In retrospect, the decision to collaborate with Gujral certainly did not backfire on Belgium. The design of its embassy received much acclaim in international and Indian architectural magazines and has been labelled an architectural landmark of New Delhi’s diplomatic neighbourhood. This stood in stark contrast to the situation in Belgium, where the Ministry of Foreign Affairs gave little exposure to the conspicuous design in the 1980s, the decade in which it was built. Only recently has its attitude towards its diplomatic heritage in New Delhi begun to change.
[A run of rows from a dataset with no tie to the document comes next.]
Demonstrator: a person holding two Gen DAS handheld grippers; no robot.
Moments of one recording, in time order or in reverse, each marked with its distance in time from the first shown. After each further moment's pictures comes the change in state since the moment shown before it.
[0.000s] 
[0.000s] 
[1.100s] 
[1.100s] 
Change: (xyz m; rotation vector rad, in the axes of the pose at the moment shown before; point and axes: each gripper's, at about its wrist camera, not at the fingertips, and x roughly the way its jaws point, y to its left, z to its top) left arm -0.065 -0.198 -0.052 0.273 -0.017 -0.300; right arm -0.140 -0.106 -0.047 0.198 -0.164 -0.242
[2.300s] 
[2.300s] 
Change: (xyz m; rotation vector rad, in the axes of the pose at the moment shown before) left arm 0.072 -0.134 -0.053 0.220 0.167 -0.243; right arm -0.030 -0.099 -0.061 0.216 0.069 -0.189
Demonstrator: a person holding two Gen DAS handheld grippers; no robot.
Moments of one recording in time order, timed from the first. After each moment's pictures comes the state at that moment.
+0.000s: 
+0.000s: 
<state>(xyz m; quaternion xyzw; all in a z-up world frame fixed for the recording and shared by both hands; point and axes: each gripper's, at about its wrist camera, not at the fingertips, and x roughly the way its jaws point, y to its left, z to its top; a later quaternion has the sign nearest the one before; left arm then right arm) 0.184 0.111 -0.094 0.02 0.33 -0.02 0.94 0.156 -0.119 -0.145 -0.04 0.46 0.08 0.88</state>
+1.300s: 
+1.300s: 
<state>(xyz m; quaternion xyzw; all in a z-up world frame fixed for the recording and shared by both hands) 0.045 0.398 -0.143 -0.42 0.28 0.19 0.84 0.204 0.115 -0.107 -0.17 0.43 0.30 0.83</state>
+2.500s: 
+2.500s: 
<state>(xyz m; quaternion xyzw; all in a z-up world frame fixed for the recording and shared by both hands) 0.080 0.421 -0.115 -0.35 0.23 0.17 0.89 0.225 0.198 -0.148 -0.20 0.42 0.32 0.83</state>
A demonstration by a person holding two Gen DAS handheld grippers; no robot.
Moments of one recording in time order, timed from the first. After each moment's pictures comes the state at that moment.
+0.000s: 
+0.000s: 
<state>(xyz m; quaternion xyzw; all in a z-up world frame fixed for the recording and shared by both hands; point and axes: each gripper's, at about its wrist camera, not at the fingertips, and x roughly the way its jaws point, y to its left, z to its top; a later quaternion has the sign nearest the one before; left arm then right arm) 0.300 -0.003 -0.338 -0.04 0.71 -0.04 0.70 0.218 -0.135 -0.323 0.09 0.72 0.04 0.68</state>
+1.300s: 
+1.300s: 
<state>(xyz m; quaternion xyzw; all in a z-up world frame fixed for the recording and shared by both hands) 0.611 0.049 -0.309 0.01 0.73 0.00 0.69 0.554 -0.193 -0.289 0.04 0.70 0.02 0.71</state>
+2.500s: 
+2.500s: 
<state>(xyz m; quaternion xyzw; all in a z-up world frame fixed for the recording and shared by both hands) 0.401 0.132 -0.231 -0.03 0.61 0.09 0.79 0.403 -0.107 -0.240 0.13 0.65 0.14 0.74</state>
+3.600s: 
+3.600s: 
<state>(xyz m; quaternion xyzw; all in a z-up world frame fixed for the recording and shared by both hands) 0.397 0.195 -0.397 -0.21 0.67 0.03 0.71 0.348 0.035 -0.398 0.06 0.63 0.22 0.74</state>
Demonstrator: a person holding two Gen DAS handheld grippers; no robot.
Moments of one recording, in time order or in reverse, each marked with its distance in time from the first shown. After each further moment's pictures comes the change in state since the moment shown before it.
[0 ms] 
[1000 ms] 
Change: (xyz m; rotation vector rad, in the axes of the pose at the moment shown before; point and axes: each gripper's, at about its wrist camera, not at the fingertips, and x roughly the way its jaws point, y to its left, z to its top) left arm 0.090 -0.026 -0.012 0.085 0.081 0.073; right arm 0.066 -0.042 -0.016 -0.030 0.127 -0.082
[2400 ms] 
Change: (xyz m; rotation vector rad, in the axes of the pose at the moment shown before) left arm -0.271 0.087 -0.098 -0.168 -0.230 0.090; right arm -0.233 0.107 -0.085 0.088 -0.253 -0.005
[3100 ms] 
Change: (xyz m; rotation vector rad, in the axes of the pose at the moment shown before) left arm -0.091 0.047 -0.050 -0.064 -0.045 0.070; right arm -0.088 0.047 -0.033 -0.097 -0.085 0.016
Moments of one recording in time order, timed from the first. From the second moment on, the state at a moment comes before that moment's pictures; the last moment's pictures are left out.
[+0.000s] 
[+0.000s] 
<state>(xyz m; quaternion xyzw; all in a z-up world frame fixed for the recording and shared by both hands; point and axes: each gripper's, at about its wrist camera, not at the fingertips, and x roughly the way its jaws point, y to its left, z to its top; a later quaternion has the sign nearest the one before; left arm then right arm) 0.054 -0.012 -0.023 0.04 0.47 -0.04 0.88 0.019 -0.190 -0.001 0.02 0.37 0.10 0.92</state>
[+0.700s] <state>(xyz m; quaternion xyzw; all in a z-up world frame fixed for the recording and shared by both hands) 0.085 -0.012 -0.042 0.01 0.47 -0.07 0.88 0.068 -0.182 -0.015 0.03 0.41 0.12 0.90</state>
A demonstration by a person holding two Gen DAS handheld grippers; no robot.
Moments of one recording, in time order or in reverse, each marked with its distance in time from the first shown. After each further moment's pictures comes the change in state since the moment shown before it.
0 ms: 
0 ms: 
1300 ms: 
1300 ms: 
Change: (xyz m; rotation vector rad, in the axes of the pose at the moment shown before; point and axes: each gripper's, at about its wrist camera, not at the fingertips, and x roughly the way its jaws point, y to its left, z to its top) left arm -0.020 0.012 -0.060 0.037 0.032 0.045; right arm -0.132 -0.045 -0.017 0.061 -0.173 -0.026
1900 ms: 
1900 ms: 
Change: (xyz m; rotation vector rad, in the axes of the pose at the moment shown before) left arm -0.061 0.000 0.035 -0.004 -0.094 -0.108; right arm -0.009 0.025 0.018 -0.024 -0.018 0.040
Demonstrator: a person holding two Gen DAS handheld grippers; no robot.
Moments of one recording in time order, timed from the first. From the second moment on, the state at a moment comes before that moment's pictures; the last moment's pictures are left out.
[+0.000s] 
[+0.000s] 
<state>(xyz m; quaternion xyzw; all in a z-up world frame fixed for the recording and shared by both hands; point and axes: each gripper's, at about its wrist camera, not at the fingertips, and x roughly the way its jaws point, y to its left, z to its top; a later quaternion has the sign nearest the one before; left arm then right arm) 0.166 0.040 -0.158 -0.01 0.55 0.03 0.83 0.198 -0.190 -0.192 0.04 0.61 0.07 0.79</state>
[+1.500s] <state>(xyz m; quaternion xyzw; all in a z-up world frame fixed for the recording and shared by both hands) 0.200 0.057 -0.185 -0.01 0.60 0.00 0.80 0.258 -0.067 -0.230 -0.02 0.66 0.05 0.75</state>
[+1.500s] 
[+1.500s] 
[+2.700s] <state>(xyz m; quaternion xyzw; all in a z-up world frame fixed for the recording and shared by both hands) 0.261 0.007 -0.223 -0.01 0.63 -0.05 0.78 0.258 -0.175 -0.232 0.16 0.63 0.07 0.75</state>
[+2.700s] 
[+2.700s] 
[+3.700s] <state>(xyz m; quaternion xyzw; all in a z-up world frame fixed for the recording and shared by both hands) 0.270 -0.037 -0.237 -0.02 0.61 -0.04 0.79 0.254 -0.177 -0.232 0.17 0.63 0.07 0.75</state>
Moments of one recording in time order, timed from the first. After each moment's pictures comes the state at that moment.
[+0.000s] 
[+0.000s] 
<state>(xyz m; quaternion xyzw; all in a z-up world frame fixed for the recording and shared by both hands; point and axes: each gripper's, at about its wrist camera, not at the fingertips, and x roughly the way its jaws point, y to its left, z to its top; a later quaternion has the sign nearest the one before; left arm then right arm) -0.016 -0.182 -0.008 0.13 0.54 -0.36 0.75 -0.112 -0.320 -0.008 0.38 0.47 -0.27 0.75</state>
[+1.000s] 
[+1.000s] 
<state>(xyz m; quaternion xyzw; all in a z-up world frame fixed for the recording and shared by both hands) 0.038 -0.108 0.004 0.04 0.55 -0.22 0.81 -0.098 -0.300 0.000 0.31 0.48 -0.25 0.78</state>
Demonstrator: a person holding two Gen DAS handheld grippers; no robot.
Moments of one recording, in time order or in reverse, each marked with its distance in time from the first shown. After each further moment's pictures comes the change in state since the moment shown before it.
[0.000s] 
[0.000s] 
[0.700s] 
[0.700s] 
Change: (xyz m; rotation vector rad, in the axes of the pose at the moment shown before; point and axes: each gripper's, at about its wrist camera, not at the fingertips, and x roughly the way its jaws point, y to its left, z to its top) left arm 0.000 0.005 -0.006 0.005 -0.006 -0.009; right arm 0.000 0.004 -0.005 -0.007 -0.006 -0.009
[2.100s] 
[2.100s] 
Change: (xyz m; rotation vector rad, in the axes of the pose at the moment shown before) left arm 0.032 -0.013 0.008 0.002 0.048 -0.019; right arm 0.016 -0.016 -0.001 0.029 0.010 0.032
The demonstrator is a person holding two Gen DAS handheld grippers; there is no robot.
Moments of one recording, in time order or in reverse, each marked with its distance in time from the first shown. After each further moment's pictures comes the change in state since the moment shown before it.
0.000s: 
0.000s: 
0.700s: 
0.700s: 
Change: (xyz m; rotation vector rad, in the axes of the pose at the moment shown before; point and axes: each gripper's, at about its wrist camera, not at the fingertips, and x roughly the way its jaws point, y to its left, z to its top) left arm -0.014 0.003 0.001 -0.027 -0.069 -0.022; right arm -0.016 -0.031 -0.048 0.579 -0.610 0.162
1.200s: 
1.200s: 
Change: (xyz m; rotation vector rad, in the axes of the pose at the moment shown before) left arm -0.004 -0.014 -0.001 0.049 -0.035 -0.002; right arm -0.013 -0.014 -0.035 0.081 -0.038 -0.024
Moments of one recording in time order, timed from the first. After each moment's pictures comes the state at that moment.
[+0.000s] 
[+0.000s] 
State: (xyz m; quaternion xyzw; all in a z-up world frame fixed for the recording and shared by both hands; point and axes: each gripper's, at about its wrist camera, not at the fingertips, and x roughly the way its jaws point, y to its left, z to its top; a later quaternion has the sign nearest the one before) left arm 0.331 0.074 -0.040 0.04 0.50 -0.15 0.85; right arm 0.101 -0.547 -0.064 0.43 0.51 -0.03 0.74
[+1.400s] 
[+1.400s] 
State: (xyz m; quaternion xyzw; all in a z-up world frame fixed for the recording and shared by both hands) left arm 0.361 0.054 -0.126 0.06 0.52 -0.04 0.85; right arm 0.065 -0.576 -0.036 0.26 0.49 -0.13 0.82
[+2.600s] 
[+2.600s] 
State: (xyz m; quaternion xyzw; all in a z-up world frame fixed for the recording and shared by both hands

By discussing the rationale, design and reception of the Belgian embassy, this case study has illustrated how this conspicuous embassy was made possible. Gujral’s design continues to be a diplomatic instrument that has significantly boosted the image of Belgium, well received by both the Indian elite and Belgian diplomats. Rather than the result of a well-considered top-down architectural programme, it was through the merits of Gujral that Belgian diplomacy in India is housed in one of the most talked-about and praised embassies New Delhi has to offer. Purpose-built embassies thus cannot always be assumed to have been closely monitored and carefully guided building projects specifically designed to express and influence bilateral ties with the receiving state in question.

Notes

  1. ‘La modération des assaillants peut s’expliquer par leur surprise de se trouver dans une chancellerie d’ambassade si pareille à une case africaine’. [^]
  2. Gujral did have a prior artistic connection with Belgium, though. He exhibited two sculptures at the 13th Biennale of the Antwerp Middelheim Museum in 1975, one of these, Ganesh, becoming part of its collection (Pas and Meewis 2010: 191). [^]
  3. ‘La Belgique se présente comme un lieu ouvert accessible à tous’. [^]

Acknowledgements

A first draft of this article was presented at the Congrès International d’Histoire de l’Art (CIHA) in New Delhi in November 2018. The current article is part of the ongoing PhD project Designing Embassies for Middle Powers: The Architecture of Belgian and Dutch Diplomacy in a Globalising World, conducted by Bram De Maeyer and supervised by Fredie Floré and Anne-Françoise Morel at the Department of Architecture, KU Leuven. The authors thank the Belgian ambassador, François Delhaye, for his warm welcome upon visiting the embassy, and Gerco Broekstra, the operations manager, for his hearty welcome upon visiting the Dutch embassy. Furthermore, they express their gratitude to the Belgian Ministry of Foreign Affairs — in particular Didier Amaury, Markus Maes and Ilse Dauwe — for its generous collaboration and Christophe De Coster of the Vrije Universiteit Brussel (HOST Research Group) for producing the detailed maps.

Competing Interests

The authors have no competing interests to declare.